Start of Data supplied
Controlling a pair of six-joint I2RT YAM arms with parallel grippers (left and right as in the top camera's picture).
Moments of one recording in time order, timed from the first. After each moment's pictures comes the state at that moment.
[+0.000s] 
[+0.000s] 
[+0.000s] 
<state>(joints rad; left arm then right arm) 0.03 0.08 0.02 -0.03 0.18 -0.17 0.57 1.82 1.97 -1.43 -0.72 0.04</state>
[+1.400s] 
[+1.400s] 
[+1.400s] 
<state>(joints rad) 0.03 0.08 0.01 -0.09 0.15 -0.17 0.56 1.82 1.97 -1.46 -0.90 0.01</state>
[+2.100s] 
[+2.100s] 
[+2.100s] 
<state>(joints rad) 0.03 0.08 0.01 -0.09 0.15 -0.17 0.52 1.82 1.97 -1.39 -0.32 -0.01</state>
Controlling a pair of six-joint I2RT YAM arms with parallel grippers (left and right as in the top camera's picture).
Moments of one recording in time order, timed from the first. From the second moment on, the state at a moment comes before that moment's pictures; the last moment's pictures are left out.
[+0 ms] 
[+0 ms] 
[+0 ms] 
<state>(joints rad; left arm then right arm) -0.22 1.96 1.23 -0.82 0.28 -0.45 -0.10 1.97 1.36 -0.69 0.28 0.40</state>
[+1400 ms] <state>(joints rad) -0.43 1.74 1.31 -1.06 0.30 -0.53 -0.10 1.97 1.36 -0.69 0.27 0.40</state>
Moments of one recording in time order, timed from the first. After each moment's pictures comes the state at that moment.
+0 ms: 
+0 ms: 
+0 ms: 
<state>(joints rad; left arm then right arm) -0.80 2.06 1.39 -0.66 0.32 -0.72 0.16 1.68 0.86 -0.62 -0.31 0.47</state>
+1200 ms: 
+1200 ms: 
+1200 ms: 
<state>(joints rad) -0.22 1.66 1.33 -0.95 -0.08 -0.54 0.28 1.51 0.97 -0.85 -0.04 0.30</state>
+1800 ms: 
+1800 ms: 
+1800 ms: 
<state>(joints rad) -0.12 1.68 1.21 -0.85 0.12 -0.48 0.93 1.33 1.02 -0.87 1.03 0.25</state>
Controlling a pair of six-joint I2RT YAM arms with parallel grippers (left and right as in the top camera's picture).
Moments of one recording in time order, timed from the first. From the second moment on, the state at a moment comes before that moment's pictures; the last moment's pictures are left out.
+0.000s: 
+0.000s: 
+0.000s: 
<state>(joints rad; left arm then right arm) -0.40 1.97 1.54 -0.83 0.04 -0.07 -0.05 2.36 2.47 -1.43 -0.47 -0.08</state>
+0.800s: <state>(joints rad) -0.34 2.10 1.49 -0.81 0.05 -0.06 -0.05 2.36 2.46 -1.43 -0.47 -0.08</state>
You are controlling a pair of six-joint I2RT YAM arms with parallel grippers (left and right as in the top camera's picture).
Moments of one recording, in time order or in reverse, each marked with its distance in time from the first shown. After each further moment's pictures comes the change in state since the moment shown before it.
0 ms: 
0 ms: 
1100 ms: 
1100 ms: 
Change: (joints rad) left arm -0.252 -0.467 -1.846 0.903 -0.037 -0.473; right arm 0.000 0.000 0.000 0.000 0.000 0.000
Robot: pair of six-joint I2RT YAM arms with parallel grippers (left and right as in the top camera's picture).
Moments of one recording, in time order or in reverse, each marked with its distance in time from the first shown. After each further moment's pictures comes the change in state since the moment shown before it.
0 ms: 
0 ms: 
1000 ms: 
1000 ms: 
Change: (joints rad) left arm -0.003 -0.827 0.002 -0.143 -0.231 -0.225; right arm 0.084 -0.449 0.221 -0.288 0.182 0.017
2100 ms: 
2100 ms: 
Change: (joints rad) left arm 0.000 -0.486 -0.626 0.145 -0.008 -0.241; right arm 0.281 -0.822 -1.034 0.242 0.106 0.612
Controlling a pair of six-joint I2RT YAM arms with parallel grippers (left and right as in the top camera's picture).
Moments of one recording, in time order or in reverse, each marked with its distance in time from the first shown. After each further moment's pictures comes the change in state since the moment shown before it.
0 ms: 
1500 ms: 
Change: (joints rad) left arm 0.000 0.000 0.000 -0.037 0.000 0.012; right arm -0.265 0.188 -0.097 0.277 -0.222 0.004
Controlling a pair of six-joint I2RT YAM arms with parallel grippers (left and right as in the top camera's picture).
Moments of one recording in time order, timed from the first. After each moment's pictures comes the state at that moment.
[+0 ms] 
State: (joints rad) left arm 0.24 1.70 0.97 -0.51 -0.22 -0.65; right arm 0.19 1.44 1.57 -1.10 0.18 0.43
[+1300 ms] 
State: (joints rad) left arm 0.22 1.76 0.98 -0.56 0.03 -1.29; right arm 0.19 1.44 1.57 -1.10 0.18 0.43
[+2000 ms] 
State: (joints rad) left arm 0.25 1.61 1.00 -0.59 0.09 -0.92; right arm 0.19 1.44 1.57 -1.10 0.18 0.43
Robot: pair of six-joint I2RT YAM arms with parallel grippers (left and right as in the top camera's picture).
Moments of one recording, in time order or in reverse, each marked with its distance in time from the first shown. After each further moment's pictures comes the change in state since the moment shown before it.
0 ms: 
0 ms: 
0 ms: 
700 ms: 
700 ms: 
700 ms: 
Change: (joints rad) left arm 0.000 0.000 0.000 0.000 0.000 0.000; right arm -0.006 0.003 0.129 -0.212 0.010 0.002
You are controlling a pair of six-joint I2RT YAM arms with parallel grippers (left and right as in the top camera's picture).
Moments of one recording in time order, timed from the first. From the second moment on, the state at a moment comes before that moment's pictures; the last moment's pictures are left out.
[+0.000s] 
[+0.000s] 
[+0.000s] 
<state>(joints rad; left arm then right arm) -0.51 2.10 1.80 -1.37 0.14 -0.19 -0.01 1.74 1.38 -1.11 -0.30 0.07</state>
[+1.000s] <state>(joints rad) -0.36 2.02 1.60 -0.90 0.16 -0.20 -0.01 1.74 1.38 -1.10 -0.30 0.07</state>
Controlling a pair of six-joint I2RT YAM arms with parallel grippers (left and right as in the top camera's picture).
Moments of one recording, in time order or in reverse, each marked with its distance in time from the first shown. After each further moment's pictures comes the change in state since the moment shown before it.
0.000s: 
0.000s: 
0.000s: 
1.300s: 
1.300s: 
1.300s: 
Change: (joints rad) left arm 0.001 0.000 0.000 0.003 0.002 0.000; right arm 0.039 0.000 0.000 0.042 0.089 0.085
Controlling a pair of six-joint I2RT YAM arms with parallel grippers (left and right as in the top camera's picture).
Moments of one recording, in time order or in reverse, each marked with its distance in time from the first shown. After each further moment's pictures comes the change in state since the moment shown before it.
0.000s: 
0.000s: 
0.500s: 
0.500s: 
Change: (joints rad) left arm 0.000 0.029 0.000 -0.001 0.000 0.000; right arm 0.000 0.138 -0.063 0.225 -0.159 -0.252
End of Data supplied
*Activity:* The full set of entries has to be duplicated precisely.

*Worked solution:*
Controlling a pair of six-joint I2RT YAM arms with parallel grippers (left and right as in the top camera's picture).
Moments of one recording in time order, timed from the first. After each moment's pictures comes the state at that moment.
[+0.000s] 
[+0.000s] 
[+0.000s] 
<state>(joints rad; left arm then right arm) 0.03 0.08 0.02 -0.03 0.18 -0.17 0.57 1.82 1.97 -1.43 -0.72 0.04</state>
[+1.400s] 
[+1.400s] 
[+1.400s] 
<state>(joints rad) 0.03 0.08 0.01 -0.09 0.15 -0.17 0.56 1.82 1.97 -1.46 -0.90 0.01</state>
[+2.100s] 
[+2.100s] 
[+2.100s] 
<state>(joints rad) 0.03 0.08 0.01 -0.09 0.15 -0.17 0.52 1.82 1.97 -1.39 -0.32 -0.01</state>
Controlling a pair of six-joint I2RT YAM arms with parallel grippers (left and right as in the top camera's picture).
Moments of one recording in time order, timed from the first. From the second moment on, the state at a moment comes before that moment's pictures; the last moment's pictures are left out.
[+0 ms] 
[+0 ms] 
[+0 ms] 
<state>(joints rad; left arm then right arm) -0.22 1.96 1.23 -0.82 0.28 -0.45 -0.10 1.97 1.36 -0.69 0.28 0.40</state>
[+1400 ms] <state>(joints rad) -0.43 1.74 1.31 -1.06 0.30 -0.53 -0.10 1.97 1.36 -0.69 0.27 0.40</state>
Moments of one recording in time order, timed from the first. After each moment's pictures comes the state at that moment.
+0 ms: 
+0 ms: 
+0 ms: 
<state>(joints rad; left arm then right arm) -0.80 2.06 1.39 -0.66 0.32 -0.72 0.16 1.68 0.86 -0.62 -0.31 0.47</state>
+1200 ms: 
+1200 ms: 
+1200 ms: 
<state>(joints rad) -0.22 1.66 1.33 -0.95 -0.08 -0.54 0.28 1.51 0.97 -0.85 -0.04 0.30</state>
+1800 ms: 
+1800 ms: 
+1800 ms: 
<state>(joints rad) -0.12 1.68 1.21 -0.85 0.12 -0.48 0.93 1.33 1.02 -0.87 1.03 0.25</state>
Controlling a pair of six-joint I2RT YAM arms with parallel grippers (left and right as in the top camera's picture).
Moments of one recording in time order, timed from the first. From the second moment on, the state at a moment comes before that moment's pictures; the last moment's pictures are left out.
+0.000s: 
+0.000s: 
+0.000s: 
<state>(joints rad; left arm then right arm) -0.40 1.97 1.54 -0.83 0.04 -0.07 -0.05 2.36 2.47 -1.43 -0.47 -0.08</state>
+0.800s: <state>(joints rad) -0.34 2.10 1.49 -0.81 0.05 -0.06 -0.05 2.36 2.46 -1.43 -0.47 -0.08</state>
You are controlling a pair of six-joint I2RT YAM arms with parallel grippers (left and right as in the top camera's picture).
Moments of one recording, in time order or in reverse, each marked with its distance in time from the first shown. After each further moment's pictures comes the change in state since the moment shown before it.
0 ms: 
0 ms: 
1100 ms: 
1100 ms: 
Change: (joints rad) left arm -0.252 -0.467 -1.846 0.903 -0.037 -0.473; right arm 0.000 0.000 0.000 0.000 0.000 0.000
Robot: pair of six-joint I2RT YAM arms with parallel grippers (left and right as in the top camera's picture).
Moments of one recording, in time order or in reverse, each marked with its distance in time from the first shown. After each further moment's pictures comes the change in state since the moment shown before it.
0 ms: 
0 ms: 
1000 ms: 
1000 ms: 
Change: (joints rad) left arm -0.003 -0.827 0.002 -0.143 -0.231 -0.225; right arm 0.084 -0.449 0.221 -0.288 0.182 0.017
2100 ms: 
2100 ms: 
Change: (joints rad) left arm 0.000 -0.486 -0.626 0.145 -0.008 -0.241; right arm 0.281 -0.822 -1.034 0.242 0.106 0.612
Controlling a pair of six-joint I2RT YAM arms with parallel grippers (left and right as in the top camera's picture).
Moments of one recording, in time order or in reverse, each marked with its distance in time from the first shown. After each further moment's pictures comes the change in state since the moment shown before it.
0 ms: 
1500 ms: 
Change: (joints rad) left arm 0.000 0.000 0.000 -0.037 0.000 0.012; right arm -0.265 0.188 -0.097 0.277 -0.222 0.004
Controlling a pair of six-joint I2RT YAM arms with parallel grippers (left and right as in the top camera's picture).
Moments of one recording in time order, timed from the first. After each moment's pictures comes the state at that moment.
[+0 ms] 
State: (joints rad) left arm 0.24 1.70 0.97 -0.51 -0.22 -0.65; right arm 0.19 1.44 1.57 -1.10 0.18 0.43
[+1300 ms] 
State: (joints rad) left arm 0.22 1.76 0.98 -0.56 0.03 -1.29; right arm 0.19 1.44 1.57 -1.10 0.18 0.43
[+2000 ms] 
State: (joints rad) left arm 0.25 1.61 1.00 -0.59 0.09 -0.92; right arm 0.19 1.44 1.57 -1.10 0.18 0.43
Robot: pair of six-joint I2RT YAM arms with parallel grippers (left and right as in the top camera's picture).
Moments of one recording, in time order or in reverse, each marked with its distance in time from the first shown. After each further moment's pictures comes the change in state since the moment shown before it.
0 ms: 
0 ms: 
0 ms: 
700 ms: 
700 ms: 
700 ms: 
Change: (joints rad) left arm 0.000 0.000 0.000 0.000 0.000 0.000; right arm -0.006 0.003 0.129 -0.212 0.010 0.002
You are controlling a pair of six-joint I2RT YAM arms with parallel grippers (left and right as in the top camera's picture).
Moments of one recording in time order, timed from the first. From the second moment on, the state at a moment comes before that moment's pictures; the last moment's pictures are left out.
[+0.000s] 
[+0.000s] 
[+0.000s] 
<state>(joints rad; left arm then right arm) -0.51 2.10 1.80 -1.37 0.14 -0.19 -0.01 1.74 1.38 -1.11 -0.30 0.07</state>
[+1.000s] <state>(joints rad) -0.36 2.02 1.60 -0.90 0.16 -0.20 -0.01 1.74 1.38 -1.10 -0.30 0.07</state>
Controlling a pair of six-joint I2RT YAM arms with parallel grippers (left and right as in the top camera's picture).
Moments of one recording, in time order or in reverse, each marked with its distance in time from the first shown. After each further moment's pictures comes the change in state since the moment shown before it.
0.000s: 
0.000s: 
0.000s: 
1.300s: 
1.300s: 
1.300s: 
Change: (joints rad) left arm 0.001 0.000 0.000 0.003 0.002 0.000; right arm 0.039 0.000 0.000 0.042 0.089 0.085
Controlling a pair of six-joint I2RT YAM arms with parallel grippers (left and right as in the top camera's picture).
Moments of one recording, in time order or in reverse, each marked with its distance in time from the first shown. After each further moment's pictures comes the change in state since the moment shown before it.
0.000s: 
0.000s: 
0.500s: 
0.500s: 
Change: (joints rad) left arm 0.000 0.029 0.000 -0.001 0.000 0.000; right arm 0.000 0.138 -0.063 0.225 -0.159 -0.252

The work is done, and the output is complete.